Selecting biologically informative genes in co-expression networks with a centrality score

Abstract

Background: Measures of node centrality in biological networks are useful to detect genes with critical functional roles. In gene co-expression networks, highly connected genes (i.e., candidate hubs) have been associated with key disease-related pathways. Although different approaches to estimating gene centrality are available, their potential biological relevance in gene co-expression networks deserves further investigation. Moreover, standard measures of gene centrality focus on binary interaction networks, which may not always be suitable in the context of co-expression networks. Here, I also investigate a method that identifies potential biologically meaningful genes based on a weighted connectivity score and indicators of statistical relevance.

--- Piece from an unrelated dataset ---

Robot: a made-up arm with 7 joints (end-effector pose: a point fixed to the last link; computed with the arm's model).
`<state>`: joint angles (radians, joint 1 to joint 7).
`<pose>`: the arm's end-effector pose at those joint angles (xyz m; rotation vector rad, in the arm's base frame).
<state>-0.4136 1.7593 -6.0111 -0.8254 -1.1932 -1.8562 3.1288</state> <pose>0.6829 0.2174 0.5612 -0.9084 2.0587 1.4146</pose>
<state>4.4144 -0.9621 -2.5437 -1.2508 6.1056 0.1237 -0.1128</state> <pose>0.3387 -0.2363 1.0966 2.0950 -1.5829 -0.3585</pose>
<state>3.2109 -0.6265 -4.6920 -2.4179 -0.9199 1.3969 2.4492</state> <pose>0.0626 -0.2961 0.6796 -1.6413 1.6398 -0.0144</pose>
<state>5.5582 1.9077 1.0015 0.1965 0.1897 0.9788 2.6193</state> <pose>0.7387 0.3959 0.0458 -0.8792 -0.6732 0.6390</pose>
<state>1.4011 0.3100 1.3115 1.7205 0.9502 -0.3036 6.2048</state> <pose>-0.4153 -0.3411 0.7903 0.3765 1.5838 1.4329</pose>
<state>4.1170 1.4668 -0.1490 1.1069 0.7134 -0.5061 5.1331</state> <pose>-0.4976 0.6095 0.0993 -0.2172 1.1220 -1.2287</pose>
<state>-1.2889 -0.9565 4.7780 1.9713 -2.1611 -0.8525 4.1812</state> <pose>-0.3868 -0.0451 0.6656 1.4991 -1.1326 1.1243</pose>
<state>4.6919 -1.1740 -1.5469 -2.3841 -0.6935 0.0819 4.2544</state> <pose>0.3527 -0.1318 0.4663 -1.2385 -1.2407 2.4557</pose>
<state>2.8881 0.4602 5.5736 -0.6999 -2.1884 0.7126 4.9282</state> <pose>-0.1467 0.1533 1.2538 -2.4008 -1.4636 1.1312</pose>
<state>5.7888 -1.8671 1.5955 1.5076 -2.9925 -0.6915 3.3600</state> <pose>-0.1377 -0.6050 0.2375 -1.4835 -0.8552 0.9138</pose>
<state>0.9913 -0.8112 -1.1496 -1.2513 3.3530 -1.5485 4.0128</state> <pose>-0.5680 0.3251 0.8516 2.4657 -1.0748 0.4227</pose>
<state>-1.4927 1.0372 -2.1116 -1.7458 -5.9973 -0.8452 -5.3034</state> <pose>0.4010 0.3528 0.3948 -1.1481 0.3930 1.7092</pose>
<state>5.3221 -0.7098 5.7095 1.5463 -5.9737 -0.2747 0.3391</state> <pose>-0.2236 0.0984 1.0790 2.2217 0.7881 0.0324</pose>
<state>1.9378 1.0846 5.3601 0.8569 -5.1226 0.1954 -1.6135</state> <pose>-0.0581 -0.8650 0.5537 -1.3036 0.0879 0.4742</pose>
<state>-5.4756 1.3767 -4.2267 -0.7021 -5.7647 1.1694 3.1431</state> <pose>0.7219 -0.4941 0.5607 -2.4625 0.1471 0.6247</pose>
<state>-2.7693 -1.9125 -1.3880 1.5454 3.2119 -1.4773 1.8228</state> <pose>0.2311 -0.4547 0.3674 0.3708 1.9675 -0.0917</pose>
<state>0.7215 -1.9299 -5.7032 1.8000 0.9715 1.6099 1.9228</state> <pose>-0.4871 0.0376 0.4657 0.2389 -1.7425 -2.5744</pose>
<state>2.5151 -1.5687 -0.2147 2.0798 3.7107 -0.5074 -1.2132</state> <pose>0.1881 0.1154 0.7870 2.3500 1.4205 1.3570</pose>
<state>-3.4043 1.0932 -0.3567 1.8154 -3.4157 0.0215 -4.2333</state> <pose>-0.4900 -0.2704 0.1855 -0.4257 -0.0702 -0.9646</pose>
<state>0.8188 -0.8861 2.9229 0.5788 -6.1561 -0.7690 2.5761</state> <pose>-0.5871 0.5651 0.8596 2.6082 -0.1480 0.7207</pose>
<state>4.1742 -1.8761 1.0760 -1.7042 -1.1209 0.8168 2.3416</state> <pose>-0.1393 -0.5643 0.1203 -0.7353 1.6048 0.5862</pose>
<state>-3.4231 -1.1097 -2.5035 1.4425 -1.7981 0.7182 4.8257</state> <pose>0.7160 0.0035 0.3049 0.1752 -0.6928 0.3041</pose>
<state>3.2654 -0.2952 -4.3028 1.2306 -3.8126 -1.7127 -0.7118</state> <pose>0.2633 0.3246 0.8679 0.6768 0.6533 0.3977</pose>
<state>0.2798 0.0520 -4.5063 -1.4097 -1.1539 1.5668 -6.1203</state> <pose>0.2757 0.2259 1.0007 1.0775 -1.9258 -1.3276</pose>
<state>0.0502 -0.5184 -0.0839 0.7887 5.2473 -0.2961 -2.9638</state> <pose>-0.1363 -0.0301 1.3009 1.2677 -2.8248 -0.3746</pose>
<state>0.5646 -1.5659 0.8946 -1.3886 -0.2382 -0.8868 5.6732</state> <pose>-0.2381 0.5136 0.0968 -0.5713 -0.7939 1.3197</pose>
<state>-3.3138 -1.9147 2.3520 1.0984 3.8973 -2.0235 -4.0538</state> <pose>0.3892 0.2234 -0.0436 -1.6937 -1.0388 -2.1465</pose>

Results: The method enables a characterization of the strength and diversity of co-expression associations in the network. It outperformed standard centrality measures by highlighting more biologically informative genes in different gene co-expression networks and biological research domains. As part of the illustration of the gene selection potential of this approach, I present an application case in zebrafish heart regeneration. The proposed technique predicted genes that are significantly implicated in cellular processes required for tissue regeneration after injury.

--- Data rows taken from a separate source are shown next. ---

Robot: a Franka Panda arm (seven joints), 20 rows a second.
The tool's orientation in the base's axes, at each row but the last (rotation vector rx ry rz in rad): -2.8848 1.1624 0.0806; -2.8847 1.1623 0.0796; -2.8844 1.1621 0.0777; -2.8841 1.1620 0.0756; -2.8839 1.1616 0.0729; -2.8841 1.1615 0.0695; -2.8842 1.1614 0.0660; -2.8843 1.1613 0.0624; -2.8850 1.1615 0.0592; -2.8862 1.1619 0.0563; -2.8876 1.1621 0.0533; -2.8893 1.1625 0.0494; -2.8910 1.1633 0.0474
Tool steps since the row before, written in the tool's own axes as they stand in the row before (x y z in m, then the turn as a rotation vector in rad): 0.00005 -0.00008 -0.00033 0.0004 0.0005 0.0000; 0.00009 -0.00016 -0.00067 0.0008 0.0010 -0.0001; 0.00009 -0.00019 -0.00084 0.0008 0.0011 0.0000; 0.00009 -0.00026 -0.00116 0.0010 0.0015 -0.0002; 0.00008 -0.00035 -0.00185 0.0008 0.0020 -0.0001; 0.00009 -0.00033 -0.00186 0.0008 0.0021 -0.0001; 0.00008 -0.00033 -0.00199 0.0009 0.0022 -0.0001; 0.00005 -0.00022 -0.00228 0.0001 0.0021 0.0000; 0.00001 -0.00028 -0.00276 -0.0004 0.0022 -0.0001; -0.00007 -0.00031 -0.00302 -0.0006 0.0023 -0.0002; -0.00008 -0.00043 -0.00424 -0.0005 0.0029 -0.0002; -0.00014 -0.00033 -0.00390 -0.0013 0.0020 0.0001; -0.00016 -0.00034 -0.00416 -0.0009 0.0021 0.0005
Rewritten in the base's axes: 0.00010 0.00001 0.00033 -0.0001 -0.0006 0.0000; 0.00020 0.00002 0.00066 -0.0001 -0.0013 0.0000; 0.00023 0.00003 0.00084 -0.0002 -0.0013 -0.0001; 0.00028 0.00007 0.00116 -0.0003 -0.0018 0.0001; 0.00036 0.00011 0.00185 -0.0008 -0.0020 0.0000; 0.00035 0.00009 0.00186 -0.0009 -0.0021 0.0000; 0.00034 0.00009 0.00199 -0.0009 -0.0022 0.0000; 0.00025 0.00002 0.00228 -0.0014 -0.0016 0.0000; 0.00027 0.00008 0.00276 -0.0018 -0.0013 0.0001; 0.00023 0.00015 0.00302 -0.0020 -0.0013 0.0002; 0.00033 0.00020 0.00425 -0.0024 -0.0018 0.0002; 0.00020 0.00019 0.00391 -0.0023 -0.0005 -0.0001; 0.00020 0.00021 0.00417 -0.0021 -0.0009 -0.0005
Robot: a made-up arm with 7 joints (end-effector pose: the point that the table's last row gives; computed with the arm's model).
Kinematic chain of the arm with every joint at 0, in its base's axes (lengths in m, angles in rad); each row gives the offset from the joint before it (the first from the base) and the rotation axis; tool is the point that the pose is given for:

Conclusions: A method for selecting biologically informative genes from gene co-expression networks is provided, together with free open software.

Figure 1

Distribution of WNC scores in real and permuted co-expression networks.WNC values from the real and permuted networks are color-coded. To give a sense of the distribution of random samples, the results from 5 permuted networks are shown.

Figure 2

Identification of statistically significant genes based on WNC scores. For each network, the adjusted P values computed for all the WNC scores is displayed. Genes with low P values represent potential biologically relevant genes and can be used for further analysis.

Figure 3

Examples of top genes with highly significant WNC scores in the GBM network. Genes detected with WNC scores are shown as central nodes with their respective co-expression relationships. Panel A shows an example of gene with significant WNC score (AURKA, P = 0). Example of a gene with a statistically spurious WNC (COL6A3, P =1) is shown in B. Edges are color-coded to reflect the intensity of the gene co-expression values. C: top predicted genes from GBM and KL networks do not overlap, which suggest tissue specificity of the observed associations.

Figure 4

Comparison of gene sets identified by WNC and standard centrality scores. A. Venn diagrams depicting overlaps between the gene sets identified by the different methods. Only the largest overlaps with WNC are shown to facilitate visualization. B. Statistically significant GO enrichments found in the predicted gene sets.

Figure 5

Top-ranked genes detected by WNC score analysis. A. Examples of top predictions. B. Top genes (WNC scores with P < 0.05) that were also found as biologically relevant components of heart regeneration in a recent study by Fang et al. [28]. Their approach was based on gene differential expression analysis and independent experimental validations.

Figure 6

Computational prediction of associations between the top candidates in the ZF network and diverse biological processes. High-confidence associations with genes and cellular processes obtained from the IMP analysis. In the network, red nodes represent genes predicted as top candidates in the ZF network using significant WNC scores. Grey nodes represent other genes predicted by IMP to be functionally associated with the top ZF network genes. Color bar indicates the level of statistical confidence of the predicted gene-gene associations. Examples of biological processes significantly enriched in this predicted network are indicated.